*** Opening of DATA FOR REVIEW ***

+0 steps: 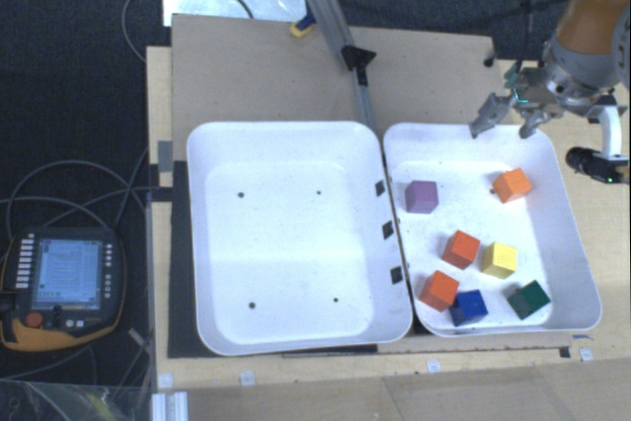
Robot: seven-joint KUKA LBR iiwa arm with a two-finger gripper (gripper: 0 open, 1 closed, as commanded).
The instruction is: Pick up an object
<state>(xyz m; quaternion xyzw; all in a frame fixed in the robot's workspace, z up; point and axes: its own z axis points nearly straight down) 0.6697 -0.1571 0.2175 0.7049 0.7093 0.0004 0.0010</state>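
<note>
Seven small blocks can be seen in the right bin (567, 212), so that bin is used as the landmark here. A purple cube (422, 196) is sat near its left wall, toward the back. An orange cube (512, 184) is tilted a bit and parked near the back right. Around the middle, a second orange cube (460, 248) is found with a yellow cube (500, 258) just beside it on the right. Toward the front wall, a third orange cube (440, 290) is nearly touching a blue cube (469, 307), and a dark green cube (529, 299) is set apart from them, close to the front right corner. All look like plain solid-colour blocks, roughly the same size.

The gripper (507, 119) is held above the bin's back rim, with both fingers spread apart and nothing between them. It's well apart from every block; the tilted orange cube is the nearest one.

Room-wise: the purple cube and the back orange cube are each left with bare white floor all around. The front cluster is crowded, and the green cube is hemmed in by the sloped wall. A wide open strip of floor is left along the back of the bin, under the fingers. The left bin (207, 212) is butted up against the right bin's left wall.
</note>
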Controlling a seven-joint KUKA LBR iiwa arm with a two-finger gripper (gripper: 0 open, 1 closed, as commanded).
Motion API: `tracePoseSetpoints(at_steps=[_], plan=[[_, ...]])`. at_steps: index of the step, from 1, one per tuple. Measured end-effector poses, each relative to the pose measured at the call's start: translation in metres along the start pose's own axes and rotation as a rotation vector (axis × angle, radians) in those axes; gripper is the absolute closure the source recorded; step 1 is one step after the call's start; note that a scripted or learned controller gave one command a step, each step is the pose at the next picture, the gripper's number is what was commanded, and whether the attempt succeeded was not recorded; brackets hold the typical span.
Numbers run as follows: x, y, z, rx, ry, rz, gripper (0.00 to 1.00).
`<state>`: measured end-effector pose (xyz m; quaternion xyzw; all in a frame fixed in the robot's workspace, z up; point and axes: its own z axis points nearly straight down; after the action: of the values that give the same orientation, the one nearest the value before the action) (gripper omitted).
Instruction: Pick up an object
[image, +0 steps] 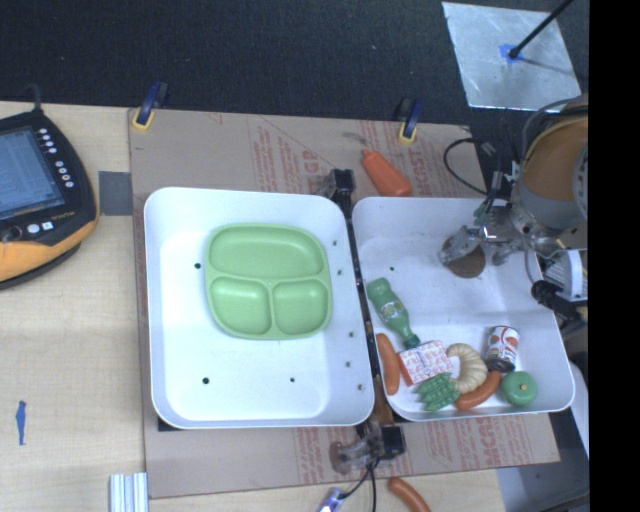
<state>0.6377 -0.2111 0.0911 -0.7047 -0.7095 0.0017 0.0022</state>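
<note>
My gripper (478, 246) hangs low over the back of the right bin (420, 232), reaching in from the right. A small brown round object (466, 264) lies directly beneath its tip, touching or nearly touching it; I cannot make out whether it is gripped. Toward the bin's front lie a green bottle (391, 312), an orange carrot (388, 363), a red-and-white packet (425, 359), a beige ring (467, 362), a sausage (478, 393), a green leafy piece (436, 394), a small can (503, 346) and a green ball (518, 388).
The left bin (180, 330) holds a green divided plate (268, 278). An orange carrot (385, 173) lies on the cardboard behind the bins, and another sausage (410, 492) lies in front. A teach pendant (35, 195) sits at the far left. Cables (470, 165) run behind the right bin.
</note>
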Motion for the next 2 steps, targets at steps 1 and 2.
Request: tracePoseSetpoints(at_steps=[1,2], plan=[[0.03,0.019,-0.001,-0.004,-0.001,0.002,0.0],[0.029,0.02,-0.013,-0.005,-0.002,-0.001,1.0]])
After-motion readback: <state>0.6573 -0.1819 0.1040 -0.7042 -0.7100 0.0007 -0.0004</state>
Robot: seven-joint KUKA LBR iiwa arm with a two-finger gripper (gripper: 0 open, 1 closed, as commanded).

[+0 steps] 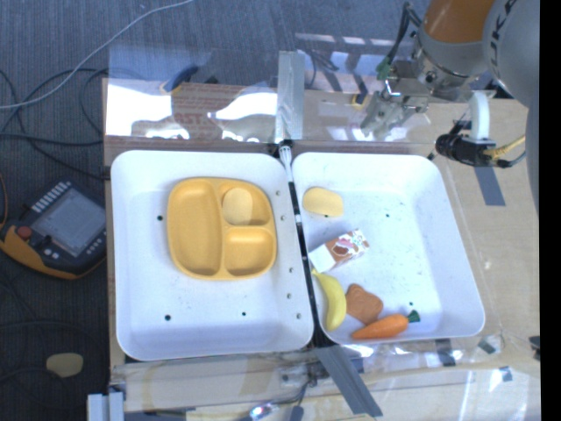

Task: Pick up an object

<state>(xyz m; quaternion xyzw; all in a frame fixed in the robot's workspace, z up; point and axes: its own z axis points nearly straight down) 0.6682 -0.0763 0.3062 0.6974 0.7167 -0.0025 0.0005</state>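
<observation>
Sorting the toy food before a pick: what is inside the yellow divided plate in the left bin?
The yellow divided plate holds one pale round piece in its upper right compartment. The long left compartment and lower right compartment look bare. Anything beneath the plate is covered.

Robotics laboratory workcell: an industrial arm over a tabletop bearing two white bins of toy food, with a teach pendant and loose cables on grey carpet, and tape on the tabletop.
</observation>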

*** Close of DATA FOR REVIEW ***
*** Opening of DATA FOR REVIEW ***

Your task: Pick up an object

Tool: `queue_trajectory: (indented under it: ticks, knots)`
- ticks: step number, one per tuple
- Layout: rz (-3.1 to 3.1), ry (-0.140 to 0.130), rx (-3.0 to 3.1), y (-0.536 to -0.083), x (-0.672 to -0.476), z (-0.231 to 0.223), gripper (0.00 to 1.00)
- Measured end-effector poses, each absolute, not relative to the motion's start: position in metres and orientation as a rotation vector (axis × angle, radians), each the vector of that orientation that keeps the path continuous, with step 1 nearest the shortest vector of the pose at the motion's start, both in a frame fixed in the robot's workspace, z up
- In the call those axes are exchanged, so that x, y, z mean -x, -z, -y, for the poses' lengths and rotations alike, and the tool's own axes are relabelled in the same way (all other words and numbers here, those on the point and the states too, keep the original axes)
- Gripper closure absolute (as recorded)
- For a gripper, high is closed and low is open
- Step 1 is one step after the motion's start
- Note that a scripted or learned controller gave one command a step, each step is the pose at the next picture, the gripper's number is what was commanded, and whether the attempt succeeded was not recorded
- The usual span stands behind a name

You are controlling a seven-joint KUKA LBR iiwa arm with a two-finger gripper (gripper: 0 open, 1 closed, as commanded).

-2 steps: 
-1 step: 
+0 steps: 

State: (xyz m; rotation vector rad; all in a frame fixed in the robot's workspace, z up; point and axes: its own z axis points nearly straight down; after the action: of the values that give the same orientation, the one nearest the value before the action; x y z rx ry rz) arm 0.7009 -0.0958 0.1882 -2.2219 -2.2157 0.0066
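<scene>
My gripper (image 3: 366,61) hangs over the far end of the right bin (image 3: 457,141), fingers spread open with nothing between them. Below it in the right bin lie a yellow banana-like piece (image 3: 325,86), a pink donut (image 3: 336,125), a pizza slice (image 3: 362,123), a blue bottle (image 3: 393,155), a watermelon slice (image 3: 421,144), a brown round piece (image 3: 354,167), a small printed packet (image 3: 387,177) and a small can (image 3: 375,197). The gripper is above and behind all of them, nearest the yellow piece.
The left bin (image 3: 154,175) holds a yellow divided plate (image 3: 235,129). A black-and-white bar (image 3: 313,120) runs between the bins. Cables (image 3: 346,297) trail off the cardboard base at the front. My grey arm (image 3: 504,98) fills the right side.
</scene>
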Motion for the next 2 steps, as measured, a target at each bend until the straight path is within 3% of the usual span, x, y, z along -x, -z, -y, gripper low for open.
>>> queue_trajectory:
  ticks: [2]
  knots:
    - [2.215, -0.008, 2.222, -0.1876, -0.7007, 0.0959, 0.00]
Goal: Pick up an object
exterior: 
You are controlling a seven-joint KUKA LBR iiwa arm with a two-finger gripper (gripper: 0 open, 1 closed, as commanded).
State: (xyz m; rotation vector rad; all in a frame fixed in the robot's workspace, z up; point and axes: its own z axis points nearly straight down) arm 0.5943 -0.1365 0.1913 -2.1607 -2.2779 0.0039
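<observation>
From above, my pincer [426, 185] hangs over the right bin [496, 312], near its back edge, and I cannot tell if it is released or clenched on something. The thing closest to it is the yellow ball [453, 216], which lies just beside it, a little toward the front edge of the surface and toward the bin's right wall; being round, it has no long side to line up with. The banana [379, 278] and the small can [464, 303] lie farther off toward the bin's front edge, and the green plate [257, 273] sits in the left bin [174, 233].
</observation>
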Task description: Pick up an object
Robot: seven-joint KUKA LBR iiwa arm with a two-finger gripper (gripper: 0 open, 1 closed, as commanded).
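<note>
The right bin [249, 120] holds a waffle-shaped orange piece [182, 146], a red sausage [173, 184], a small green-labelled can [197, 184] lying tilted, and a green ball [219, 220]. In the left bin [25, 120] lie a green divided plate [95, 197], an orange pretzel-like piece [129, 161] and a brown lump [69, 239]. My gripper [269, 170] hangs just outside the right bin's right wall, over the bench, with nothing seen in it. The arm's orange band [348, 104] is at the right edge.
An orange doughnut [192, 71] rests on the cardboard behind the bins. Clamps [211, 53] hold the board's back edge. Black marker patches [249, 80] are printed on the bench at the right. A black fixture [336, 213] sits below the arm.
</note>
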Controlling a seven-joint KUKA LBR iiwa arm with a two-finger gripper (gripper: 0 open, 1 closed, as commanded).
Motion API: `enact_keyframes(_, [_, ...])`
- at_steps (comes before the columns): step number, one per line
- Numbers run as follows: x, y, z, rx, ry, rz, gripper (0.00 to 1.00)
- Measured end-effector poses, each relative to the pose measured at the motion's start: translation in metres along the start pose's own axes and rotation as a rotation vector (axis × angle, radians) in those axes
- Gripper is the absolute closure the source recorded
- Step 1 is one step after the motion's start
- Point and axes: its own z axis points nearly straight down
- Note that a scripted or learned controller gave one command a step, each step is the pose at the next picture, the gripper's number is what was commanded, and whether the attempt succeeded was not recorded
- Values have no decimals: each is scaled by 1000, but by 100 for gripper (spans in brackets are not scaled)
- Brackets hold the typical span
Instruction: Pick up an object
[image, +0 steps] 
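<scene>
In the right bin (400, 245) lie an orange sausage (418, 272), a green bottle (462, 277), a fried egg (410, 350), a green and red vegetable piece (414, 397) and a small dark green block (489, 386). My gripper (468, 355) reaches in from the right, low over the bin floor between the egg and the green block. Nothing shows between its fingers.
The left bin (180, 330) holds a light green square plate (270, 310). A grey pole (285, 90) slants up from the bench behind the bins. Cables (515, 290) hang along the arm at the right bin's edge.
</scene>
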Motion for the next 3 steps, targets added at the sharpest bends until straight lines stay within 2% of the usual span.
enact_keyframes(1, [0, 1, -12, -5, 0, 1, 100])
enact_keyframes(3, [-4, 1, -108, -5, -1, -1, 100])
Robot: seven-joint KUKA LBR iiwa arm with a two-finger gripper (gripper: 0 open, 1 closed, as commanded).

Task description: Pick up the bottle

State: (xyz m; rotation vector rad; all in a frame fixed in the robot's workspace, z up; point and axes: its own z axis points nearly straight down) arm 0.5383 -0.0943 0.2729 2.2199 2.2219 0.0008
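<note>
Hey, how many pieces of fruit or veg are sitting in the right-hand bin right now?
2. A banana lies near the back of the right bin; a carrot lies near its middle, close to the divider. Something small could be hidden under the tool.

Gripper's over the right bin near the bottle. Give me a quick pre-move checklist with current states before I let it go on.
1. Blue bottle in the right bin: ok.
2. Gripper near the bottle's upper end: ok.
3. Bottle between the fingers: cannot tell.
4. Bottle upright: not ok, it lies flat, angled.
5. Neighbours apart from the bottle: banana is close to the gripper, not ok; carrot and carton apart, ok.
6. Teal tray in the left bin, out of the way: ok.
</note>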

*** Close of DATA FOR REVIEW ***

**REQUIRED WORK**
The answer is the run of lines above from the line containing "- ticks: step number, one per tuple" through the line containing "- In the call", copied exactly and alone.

**RESPONSE AREA**
- ticks: step number, one per tuple
- Layout: rz (-3.1 to 3.1), ry (-0.140 to 0.130), rx (-3.0 to 3.1), y (-0.536 to -0.083), x (-0.672 to -0.476), z (-0.231 to 0.223), gripper (0.00 to 1.00)
- Measured end-effector poses, each absolute, not relative to the motion's start: position in metres and orientation as a rotation vector (axis × angle, radians), each the vector of that orientation that keeps the path continuous, with step 1 nearest the shortest vector of the pose at the motion's start, both in a frame fixed in the robot's workspace, z up
- In the call those axes are exchanged, so that x, y, z mean -x, -z, -y, for the poses' lengths and rotations alike, and the tool's own axes are relabelled in the same way (all other words and numbers here, those on the point and the states too, keep the original axes)

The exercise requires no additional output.